Material for this exercise:
<<<<
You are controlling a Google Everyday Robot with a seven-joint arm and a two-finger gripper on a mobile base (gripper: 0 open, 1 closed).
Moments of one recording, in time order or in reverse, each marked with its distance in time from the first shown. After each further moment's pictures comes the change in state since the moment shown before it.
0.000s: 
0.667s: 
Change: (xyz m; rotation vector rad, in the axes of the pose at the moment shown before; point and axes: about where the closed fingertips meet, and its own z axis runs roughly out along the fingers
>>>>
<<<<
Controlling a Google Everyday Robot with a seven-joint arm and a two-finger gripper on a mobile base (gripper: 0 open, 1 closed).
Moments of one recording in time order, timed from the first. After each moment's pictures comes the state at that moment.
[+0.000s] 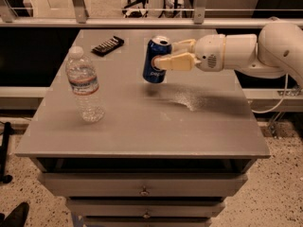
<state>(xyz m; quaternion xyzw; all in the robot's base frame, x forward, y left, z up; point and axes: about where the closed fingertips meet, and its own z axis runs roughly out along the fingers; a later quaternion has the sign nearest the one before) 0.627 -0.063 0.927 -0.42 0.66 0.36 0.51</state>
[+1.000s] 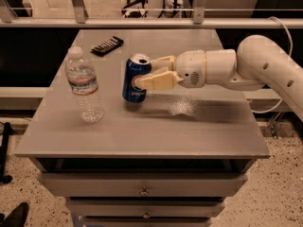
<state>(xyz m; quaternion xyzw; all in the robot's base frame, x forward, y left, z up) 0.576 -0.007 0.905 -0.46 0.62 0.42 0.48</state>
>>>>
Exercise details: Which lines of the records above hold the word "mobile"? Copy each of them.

Response to the exercise:
You are controlling a Google Everyday Robot with a seven-joint arm and a two-finger gripper on a mobile base (gripper: 0 open, 1 closed).
Controlling a Google Everyday Robot with a seven-joint arm and a two-finger gripper on a mobile base (gripper: 0 open, 1 closed).

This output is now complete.